**Try it**
The lines below are to be quoted exactly, from the first through the one that contains "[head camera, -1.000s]".

(Records from a data collection)
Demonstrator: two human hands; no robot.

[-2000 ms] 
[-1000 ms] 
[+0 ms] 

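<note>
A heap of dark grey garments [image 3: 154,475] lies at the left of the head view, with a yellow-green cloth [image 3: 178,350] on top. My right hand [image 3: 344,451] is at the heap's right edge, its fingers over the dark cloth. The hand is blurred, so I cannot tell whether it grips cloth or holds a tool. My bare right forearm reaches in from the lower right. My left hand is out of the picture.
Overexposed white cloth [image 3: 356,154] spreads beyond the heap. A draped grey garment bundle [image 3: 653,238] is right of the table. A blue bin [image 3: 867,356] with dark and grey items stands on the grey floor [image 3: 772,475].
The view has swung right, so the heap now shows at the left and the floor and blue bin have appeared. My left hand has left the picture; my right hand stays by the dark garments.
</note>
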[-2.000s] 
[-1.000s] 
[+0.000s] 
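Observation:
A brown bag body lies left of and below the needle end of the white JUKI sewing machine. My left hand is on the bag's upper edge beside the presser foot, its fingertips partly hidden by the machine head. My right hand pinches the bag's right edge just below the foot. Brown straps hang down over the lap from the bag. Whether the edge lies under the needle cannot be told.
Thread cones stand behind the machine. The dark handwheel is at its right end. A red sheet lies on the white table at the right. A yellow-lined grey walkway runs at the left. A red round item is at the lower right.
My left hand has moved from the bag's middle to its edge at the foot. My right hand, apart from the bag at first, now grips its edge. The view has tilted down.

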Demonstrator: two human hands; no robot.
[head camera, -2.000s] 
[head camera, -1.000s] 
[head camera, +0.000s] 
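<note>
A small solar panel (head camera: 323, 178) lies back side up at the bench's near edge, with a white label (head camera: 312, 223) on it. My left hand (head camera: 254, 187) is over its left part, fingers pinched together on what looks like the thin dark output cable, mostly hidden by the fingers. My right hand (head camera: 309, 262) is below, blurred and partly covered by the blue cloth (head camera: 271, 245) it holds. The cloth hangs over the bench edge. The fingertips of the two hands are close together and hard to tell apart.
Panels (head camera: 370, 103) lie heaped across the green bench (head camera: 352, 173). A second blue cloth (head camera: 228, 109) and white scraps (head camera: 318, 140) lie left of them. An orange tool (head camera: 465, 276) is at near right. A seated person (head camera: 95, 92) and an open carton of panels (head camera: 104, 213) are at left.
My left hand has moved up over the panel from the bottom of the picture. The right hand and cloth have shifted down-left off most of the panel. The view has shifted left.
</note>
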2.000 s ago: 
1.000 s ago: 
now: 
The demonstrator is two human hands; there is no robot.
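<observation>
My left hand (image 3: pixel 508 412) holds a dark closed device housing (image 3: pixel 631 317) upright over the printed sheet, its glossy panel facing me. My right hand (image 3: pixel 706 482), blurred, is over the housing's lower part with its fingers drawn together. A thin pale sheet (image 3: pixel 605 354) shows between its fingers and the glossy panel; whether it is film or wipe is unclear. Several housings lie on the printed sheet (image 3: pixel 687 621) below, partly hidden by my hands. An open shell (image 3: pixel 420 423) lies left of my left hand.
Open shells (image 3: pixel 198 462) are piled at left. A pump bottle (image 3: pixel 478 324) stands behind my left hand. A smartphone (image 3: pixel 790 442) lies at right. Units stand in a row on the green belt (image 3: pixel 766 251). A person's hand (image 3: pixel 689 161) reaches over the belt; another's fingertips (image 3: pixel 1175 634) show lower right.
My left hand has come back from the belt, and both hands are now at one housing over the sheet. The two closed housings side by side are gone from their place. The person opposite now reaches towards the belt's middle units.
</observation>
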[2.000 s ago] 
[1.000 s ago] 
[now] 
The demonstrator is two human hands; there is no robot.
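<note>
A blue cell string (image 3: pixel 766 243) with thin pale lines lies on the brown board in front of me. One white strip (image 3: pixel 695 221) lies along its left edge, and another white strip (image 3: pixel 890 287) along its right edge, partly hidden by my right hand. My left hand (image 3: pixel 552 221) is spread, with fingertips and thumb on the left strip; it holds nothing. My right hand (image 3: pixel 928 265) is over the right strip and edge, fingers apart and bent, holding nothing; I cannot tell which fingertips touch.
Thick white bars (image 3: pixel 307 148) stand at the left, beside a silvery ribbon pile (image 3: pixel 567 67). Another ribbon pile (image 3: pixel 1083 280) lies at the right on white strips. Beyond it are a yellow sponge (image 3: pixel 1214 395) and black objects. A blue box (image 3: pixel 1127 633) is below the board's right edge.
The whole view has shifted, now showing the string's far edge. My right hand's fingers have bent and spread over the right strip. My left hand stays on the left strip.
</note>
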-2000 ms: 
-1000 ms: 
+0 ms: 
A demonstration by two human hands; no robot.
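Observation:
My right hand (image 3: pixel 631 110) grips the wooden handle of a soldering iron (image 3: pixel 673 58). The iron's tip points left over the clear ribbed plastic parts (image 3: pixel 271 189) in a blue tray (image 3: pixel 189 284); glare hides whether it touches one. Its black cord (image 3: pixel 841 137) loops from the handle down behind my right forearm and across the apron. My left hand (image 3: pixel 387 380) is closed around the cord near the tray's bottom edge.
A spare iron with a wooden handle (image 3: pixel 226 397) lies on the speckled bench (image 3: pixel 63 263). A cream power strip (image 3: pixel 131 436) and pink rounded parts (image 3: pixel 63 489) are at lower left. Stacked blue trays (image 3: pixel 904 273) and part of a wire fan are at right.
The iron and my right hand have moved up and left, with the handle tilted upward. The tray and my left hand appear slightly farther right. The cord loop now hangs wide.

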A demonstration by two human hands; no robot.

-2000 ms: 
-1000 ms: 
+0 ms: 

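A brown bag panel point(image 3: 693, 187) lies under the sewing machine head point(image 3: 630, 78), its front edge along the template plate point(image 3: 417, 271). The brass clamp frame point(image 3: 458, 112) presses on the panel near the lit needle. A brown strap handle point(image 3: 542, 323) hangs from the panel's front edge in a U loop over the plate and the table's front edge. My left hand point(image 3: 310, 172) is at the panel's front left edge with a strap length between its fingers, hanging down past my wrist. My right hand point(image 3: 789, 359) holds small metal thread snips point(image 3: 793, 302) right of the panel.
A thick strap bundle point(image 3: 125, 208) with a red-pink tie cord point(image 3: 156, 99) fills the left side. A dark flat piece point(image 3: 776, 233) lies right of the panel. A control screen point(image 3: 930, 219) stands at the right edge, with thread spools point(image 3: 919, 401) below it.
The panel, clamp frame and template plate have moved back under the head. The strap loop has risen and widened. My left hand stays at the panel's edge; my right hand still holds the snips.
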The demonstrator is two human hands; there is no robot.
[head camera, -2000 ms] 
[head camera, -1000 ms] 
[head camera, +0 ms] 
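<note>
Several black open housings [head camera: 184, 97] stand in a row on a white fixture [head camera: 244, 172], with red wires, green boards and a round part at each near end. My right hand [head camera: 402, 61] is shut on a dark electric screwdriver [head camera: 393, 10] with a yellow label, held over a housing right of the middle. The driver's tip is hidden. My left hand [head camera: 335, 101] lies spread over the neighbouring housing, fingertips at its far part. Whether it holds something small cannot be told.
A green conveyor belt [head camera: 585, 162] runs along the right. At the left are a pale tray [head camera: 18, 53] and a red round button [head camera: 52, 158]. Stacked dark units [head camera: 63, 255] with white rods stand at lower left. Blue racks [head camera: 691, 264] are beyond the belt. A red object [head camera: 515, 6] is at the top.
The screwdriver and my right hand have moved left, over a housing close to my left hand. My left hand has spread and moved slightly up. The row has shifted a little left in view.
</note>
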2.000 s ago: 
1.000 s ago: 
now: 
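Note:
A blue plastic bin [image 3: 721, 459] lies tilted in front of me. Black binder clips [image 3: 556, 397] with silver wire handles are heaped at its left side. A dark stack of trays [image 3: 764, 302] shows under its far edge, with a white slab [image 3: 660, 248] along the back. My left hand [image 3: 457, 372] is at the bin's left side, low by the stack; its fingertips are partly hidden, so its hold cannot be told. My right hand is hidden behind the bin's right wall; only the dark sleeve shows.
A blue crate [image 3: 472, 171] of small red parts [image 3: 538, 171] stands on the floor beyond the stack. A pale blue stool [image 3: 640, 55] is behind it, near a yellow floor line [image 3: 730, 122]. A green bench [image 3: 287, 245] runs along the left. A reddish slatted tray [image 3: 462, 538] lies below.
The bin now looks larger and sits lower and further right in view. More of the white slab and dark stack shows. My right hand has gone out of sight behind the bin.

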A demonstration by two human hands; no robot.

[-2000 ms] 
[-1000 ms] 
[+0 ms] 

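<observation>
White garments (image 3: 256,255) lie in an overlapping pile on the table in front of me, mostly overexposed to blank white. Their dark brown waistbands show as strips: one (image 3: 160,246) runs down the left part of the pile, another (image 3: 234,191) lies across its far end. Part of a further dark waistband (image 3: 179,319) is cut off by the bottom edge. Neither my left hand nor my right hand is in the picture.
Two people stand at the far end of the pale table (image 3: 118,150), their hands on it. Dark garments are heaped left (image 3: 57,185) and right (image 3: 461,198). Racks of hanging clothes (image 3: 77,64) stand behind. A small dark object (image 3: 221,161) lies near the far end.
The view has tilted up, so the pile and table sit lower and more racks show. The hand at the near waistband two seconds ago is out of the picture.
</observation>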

**Your solution**
Demonstrator: two human hands; no robot.

[-2000 ms] 
[-1000 ms] 
[+0 ms] 

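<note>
A heap of dark grey garments [image 3: 154,475] lies at the left of the head view, with a yellow-green cloth [image 3: 178,350] on top. My right hand [image 3: 344,451] is at the heap's right edge, its fingers over the dark cloth. The hand is blurred, so I cannot tell whether it grips cloth or holds a tool. My bare right forearm reaches in from the lower right. My left hand is out of the picture.
Overexposed white cloth [image 3: 356,154] spreads beyond the heap. A draped grey garment bundle [image 3: 653,238] is right of the table. A blue bin [image 3: 867,356] with dark and grey items stands on the grey floor [image 3: 772,475].
The view has swung right, so the heap now shows at the left and the floor and blue bin have appeared. My left hand has left the picture; my right hand stays by the dark garments.
</note>
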[-2.000s] 
[-1.000s] 
[+0.000s] 
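Observation:
A brown bag body lies left of and below the needle end of the white JUKI sewing machine. My left hand is on the bag's upper edge beside the presser foot, its fingertips partly hidden by the machine head. My right hand pinches the bag's right edge just below the foot. Brown straps hang down over the lap from the bag. Whether the edge lies under the needle cannot be told.
Thread cones stand behind the machine. The dark handwheel is at its right end. A red sheet lies on the white table at the right. A yellow-lined grey walkway runs at the left. A red round item is at the lower right.
My left hand has moved from the bag's middle to its edge at the foot. My right hand, apart from the bag at first, now grips its edge. The view has tilted down.
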
Demonstrator: two human hands; no robot.
[head camera, -2.000s] 
[head camera, -1.000s] 

This finishes the answer to the exercise.